Task details:
Tally the lines containing "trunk" in this data. Respond with the tally alone.

Material provided:

§

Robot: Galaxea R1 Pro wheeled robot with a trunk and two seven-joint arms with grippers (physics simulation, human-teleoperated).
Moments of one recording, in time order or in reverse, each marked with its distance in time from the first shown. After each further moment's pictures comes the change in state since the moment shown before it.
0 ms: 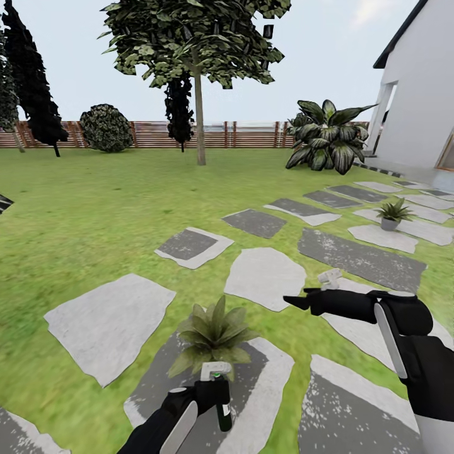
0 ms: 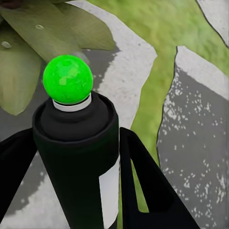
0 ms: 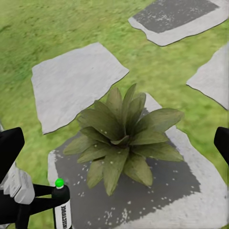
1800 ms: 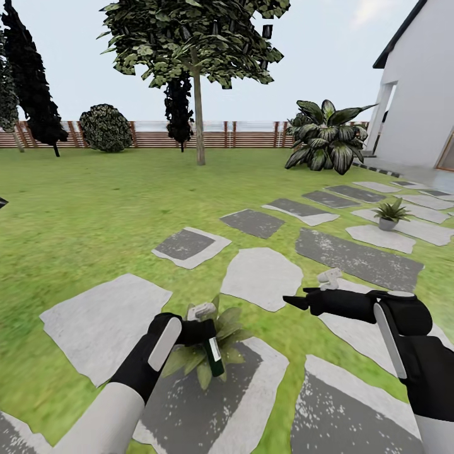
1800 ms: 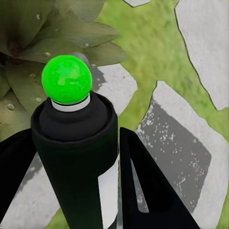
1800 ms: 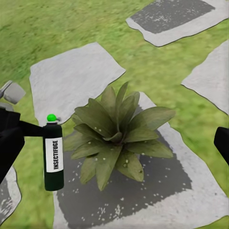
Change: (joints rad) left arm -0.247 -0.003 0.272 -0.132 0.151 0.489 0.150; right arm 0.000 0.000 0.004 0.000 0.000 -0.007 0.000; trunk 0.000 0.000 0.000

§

Answer to the exercise:
2